Go through the entries that follow and count every line with the string "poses". Reply with the number only.

══════

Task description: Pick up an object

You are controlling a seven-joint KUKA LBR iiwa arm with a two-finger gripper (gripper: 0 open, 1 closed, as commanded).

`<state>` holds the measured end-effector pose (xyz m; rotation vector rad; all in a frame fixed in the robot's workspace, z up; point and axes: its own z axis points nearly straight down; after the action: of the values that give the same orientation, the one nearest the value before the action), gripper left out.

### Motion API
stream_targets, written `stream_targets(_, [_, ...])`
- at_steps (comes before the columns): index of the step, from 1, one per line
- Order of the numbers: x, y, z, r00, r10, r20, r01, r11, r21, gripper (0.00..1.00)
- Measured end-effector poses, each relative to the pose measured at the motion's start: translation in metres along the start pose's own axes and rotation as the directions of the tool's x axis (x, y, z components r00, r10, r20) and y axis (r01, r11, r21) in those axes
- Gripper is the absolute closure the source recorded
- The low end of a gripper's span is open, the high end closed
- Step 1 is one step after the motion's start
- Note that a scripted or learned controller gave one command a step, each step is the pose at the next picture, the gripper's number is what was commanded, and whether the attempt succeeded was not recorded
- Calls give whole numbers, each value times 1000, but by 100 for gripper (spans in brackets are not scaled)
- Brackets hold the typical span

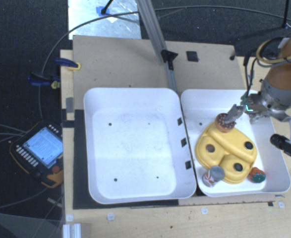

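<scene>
Yellow toy [226, 152] partly hides small cup [213, 175].

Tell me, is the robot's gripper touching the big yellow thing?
Cannot tell. In the camera view the gripper overlaps a small brown object at the yellow thing's top edge, but the slanted angle hides any contact or gap.

Arm [284, 78] reaches in from right, wrist bent, pincer [233, 114] angled down-left, low.
</scene>
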<state>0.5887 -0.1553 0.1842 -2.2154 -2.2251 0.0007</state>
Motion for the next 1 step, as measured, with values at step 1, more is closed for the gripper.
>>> stream_targets(1, [0, 1, -1, 1000, 0, 1, 0, 1000, -3, 0])
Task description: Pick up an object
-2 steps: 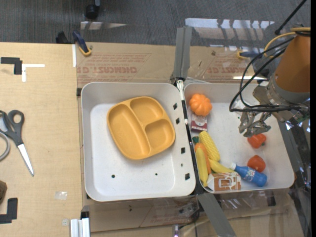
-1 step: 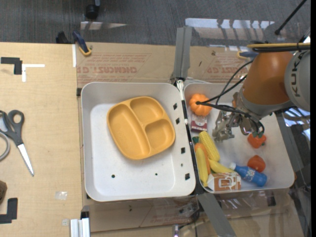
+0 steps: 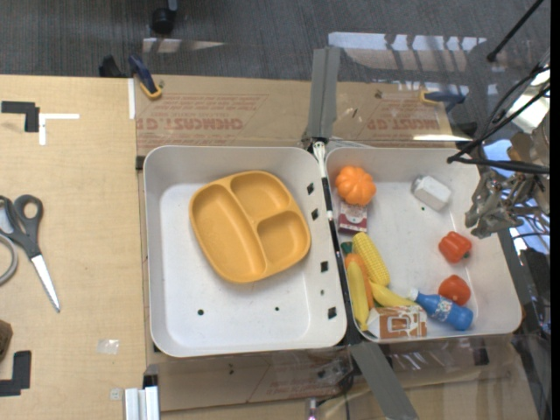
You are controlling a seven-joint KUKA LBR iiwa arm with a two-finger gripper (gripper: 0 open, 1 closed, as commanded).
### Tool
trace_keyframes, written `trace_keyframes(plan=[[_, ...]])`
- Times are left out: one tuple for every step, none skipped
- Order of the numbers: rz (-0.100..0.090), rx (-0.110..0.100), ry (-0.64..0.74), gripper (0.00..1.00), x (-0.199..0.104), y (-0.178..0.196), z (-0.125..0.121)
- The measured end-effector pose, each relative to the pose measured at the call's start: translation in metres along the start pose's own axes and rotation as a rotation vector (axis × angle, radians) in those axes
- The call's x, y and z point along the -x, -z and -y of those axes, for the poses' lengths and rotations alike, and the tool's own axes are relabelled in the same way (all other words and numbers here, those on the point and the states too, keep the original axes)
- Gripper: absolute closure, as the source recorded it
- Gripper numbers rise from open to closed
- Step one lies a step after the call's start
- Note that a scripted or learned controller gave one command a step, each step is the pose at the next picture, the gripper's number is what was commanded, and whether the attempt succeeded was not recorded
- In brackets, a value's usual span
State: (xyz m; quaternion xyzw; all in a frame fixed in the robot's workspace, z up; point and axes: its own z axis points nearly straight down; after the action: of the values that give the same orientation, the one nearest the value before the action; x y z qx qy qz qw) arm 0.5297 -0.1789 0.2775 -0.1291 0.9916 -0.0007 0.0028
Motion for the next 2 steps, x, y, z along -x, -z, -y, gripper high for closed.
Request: trace_keyframes(plan=[[-0.003, 0.001, -0.203, 1.0, 0.014, -0.173, -0.014], [0.002, -0.001, -0.74, 1.0, 0.077, -0.183, -0.018]])
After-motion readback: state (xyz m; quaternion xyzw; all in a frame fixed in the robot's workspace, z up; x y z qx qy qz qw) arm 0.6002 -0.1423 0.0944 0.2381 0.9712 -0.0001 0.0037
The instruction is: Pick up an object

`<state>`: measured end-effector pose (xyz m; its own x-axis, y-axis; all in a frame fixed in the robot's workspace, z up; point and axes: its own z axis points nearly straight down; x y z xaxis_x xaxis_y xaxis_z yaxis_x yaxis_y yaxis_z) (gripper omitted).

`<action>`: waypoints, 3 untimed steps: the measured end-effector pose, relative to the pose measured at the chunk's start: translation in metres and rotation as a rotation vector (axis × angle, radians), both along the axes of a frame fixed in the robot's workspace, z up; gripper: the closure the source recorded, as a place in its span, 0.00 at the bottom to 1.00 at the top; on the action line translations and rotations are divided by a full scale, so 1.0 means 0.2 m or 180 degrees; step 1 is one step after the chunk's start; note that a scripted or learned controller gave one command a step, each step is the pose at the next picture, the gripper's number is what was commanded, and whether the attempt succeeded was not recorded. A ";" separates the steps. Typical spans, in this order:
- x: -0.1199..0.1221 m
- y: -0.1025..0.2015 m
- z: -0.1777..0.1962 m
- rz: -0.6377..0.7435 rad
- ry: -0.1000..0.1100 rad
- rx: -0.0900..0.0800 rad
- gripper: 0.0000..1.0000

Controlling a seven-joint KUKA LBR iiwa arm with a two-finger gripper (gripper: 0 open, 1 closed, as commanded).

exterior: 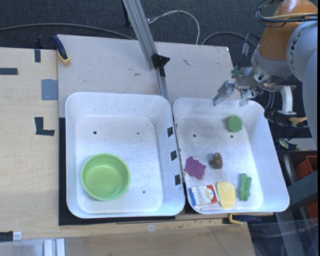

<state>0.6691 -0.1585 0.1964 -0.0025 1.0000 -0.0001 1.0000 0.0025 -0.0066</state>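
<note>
1. Claw (230, 95) hangs over the far edge of the right bin (266, 143), its two fingers spread apart with nothing between them.
2. Nearest to it lies the green spiky ball (234, 124), just inside the right bin's far end, a little below the claw and apart from it, with nothing lying between the two.
3. Toward the middle of that bin sits a small brown lump (216, 160), and just beside it on the left a purple jagged piece (194, 167).
4. Along the near edge of the right bin lie three things in a row: a red and white packet (203, 195), a yellow block (226, 194) touching it, and a green ridged piece (245, 186) at the right.
5. Left of the right bin stands the left bin (117, 116), with a green bowl (105, 176) in its near left corner.
6. Beyond the right bin's far left corner, a grey slanted pole (143, 28) rises from the board.
</note>
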 end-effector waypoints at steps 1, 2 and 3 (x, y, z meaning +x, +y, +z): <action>-0.03 0.02 -0.32 -0.0001 0.0006 0.0002 0.00; -0.03 0.02 -0.55 0.0003 -0.0014 -0.0005 0.00; -0.03 0.03 -0.49 0.0005 -0.0017 -0.0005 1.00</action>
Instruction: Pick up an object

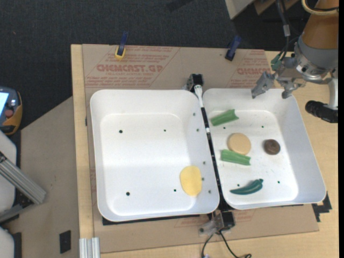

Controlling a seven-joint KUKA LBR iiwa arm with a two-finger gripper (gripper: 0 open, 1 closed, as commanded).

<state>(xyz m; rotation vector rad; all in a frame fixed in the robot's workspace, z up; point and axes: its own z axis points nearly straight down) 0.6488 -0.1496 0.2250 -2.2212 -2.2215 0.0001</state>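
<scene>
Bench, right bin: my pincer hangs spread wide, holding nothing, over its far edge; nearest green piece lies toward the bin's centre.

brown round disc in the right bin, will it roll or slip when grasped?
The small dark-brown round disc appears to lie flat, so rolling seems unlikely. Its low profile on the smooth white right bin probably lets it slide when pushed. Looks small, likely light. The end effector is open.

Fingers spread, arm upright
</scene>
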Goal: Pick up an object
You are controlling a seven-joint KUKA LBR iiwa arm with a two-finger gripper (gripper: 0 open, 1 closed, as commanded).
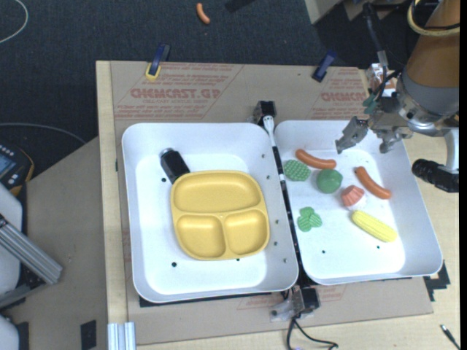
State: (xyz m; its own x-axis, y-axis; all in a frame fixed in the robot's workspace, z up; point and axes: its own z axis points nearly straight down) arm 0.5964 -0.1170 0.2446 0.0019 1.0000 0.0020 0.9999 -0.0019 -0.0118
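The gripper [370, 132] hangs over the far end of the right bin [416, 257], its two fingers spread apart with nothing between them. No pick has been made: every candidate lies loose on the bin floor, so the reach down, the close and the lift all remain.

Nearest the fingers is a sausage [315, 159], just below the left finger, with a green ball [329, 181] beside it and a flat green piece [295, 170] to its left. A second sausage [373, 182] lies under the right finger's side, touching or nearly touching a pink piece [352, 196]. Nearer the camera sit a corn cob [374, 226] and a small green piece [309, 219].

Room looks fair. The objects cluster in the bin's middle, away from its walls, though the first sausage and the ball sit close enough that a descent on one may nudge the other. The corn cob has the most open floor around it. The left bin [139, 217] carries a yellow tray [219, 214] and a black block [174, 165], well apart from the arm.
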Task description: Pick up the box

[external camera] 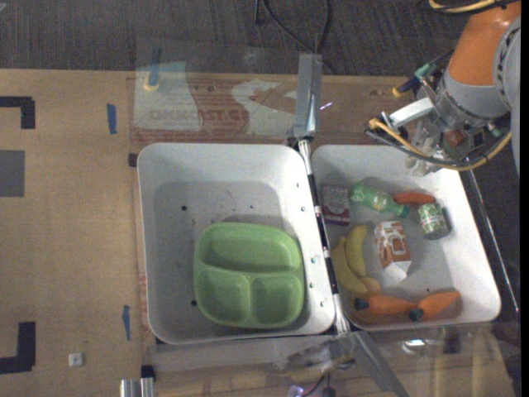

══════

• _TASK RESULT_
2